ACTIVITY: Retype exactly the lines below, beginning with the first and ending with the line where "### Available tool" appears.

(Dataset items)
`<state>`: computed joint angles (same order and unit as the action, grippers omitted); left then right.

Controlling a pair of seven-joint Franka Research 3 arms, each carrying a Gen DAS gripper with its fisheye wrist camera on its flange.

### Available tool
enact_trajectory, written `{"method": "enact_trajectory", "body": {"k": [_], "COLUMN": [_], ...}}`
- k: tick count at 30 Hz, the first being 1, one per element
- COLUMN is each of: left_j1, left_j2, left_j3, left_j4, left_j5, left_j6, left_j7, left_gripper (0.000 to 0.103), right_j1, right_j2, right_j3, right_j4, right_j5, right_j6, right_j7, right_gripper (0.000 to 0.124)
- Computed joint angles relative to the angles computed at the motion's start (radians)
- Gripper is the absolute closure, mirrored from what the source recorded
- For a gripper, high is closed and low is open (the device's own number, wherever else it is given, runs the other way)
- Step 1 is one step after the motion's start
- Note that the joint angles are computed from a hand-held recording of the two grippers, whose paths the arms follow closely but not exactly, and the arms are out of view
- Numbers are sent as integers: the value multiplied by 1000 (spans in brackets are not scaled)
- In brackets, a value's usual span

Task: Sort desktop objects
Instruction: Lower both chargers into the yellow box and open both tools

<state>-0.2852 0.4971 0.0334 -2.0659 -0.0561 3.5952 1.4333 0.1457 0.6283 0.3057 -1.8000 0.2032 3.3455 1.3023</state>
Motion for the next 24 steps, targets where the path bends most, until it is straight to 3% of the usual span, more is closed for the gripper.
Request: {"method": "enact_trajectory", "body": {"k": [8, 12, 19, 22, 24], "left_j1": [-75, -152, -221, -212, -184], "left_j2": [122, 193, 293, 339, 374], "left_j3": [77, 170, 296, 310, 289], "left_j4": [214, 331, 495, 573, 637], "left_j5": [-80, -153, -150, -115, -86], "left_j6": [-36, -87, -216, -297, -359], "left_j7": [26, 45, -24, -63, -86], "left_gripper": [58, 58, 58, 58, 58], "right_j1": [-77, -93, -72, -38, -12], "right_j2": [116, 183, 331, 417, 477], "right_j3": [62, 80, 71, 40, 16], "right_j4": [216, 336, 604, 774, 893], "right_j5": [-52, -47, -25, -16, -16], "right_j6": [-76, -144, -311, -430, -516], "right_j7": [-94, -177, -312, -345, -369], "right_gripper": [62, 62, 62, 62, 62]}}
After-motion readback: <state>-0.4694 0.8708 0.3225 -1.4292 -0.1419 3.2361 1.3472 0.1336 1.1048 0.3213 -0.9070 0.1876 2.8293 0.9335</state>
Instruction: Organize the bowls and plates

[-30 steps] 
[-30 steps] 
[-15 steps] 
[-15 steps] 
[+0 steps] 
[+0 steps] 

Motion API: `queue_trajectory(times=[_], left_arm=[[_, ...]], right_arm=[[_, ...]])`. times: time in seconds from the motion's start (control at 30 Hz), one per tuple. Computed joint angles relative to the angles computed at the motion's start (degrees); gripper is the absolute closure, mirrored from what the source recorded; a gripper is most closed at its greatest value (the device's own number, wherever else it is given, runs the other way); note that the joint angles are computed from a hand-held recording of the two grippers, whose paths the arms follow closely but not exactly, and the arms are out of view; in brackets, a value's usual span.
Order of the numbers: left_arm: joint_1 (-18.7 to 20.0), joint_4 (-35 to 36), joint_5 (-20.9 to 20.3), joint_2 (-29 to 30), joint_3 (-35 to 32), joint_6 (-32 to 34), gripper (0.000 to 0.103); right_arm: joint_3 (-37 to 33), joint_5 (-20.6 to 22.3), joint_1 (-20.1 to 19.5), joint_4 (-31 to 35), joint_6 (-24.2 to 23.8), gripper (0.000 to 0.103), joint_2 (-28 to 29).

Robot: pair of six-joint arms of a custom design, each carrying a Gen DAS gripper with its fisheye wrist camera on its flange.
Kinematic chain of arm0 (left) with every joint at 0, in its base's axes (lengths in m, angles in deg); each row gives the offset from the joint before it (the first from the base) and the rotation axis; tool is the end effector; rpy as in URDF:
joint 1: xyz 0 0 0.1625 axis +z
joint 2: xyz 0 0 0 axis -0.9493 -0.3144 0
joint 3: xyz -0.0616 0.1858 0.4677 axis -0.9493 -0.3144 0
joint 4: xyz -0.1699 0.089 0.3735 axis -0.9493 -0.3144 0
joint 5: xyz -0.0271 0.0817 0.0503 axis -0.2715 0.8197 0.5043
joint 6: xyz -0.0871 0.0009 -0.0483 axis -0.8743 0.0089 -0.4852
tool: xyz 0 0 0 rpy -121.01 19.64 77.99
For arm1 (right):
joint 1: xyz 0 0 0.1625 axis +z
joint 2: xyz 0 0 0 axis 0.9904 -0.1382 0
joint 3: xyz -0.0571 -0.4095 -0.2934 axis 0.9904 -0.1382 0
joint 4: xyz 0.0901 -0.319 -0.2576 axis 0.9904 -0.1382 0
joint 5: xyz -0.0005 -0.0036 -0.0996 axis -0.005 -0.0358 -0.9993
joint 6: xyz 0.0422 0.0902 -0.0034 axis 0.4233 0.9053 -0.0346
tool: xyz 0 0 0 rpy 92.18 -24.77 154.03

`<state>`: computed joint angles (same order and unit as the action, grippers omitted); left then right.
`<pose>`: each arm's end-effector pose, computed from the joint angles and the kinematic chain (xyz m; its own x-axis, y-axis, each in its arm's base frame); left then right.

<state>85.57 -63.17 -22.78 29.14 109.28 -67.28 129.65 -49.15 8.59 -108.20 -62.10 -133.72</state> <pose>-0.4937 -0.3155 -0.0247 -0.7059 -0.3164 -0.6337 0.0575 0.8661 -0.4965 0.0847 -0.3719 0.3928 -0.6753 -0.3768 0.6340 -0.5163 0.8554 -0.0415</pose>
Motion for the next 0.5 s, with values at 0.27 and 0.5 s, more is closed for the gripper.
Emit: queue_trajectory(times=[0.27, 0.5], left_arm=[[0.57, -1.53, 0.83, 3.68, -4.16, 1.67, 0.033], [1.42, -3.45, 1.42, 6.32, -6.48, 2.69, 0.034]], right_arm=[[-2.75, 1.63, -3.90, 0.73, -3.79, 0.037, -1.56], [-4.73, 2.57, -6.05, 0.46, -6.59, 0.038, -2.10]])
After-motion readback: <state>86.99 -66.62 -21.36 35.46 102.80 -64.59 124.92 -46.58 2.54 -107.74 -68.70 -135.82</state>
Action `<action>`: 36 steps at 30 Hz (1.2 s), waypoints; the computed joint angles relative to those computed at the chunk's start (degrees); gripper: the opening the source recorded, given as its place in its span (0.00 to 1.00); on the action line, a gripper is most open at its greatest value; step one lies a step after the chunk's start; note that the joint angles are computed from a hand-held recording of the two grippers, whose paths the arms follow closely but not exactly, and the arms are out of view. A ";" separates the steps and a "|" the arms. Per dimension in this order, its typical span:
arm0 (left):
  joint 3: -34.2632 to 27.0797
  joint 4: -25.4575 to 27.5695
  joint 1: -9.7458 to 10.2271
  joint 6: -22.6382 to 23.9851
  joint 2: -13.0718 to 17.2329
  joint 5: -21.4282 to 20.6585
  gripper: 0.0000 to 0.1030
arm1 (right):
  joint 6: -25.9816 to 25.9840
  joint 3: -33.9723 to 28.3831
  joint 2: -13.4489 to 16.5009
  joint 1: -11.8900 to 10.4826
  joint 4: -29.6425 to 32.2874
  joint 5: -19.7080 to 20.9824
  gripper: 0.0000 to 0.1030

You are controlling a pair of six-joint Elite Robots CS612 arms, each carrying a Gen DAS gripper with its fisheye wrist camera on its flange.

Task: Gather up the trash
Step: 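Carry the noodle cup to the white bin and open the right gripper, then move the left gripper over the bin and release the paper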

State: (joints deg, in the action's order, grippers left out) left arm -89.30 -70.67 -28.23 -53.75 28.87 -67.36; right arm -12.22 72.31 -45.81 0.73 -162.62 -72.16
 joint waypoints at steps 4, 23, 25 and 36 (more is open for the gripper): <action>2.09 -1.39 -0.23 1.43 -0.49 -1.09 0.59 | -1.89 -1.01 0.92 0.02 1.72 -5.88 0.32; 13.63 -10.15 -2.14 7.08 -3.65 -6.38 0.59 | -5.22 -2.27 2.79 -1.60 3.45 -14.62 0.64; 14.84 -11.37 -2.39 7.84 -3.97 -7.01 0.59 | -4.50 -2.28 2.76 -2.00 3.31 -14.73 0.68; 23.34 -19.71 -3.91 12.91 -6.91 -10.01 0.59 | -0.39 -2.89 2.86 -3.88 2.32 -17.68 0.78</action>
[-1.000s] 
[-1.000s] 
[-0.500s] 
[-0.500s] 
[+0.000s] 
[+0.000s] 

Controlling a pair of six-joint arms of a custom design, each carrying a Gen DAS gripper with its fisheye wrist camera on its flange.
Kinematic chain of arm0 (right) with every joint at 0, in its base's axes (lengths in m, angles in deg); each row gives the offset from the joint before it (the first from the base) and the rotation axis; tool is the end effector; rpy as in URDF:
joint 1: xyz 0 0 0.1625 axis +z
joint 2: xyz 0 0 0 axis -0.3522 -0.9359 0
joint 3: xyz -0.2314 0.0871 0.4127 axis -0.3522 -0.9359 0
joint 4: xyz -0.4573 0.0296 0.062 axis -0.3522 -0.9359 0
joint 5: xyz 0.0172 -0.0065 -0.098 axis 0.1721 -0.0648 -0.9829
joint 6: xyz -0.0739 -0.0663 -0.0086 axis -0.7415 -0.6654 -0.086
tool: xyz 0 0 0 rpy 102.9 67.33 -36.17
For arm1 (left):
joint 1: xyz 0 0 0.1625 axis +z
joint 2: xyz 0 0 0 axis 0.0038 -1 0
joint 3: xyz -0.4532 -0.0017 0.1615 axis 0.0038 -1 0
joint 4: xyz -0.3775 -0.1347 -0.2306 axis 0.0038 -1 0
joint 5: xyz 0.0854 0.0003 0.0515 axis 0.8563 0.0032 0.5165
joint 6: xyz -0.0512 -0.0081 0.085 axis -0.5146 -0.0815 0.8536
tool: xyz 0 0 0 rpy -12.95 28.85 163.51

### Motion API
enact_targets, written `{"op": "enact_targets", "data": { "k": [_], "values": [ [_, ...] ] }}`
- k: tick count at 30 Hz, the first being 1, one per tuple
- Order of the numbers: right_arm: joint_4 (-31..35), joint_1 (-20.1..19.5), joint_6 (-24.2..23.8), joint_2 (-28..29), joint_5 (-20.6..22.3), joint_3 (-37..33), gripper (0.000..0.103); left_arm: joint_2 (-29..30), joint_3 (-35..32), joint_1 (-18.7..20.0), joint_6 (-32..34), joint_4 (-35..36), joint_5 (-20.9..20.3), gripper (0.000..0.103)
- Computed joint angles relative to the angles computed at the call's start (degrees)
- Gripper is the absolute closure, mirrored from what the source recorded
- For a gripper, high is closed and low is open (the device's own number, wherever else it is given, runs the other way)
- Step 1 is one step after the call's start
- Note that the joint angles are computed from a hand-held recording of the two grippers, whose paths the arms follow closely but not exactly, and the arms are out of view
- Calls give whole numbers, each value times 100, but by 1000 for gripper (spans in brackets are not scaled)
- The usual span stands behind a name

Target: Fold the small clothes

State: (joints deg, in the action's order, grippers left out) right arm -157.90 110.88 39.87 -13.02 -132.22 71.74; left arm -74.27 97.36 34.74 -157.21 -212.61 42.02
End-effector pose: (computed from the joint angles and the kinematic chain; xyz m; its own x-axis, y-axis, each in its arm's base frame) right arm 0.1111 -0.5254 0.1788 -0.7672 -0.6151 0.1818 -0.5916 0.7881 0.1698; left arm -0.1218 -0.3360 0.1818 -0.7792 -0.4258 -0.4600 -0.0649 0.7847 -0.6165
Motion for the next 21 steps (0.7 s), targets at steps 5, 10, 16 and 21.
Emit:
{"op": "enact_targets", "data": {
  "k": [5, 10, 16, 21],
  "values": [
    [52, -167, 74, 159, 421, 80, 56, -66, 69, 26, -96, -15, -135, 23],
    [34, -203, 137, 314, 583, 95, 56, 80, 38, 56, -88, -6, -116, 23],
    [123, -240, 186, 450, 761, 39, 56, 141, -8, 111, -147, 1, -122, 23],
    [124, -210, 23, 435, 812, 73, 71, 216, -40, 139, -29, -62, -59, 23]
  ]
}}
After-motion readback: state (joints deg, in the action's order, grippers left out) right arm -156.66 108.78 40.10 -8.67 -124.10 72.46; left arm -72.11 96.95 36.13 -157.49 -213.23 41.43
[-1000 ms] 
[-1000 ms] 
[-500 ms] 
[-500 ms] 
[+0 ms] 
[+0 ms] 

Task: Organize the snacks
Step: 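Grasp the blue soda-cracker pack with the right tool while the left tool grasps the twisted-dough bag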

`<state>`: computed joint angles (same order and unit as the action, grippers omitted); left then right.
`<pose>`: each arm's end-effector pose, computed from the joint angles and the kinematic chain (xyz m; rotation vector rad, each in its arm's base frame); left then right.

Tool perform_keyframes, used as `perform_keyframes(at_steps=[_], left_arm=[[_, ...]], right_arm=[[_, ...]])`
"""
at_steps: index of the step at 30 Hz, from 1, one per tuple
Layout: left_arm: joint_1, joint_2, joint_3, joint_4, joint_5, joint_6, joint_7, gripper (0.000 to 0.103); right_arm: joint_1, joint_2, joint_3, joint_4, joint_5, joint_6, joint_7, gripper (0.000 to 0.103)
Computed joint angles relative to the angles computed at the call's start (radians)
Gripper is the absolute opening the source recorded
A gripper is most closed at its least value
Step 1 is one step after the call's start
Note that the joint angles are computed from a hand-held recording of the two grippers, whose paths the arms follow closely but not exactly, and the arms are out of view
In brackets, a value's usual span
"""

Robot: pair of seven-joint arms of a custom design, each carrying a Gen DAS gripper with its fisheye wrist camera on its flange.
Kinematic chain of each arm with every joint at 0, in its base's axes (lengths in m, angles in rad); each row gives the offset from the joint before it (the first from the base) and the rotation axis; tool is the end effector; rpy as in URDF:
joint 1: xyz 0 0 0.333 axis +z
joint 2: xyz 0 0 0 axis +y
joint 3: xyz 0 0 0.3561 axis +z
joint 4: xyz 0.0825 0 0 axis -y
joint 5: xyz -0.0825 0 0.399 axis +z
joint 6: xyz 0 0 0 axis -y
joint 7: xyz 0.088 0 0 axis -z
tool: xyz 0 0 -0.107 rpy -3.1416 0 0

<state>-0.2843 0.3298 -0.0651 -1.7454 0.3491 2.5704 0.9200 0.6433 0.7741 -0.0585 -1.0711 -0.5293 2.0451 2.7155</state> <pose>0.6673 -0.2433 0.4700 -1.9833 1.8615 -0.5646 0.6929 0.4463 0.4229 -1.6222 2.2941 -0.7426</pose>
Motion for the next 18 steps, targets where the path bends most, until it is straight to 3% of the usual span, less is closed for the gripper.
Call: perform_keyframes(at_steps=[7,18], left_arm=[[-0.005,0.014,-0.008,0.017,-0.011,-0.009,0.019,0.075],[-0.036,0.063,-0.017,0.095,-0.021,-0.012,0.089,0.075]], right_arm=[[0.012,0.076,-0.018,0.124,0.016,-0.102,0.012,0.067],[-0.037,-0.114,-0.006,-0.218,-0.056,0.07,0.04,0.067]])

SOLUTION TO THIS TASK:
`<state>`: computed joint angles (same order and unit as the action, grippers omitted); left then right.

Controlling a pair of seven-joint Franka Research 3 arms, each carrying a Gen DAS gripper with its fisheye wrist camera on its flange.

### Available tool

The answer has been written out in full.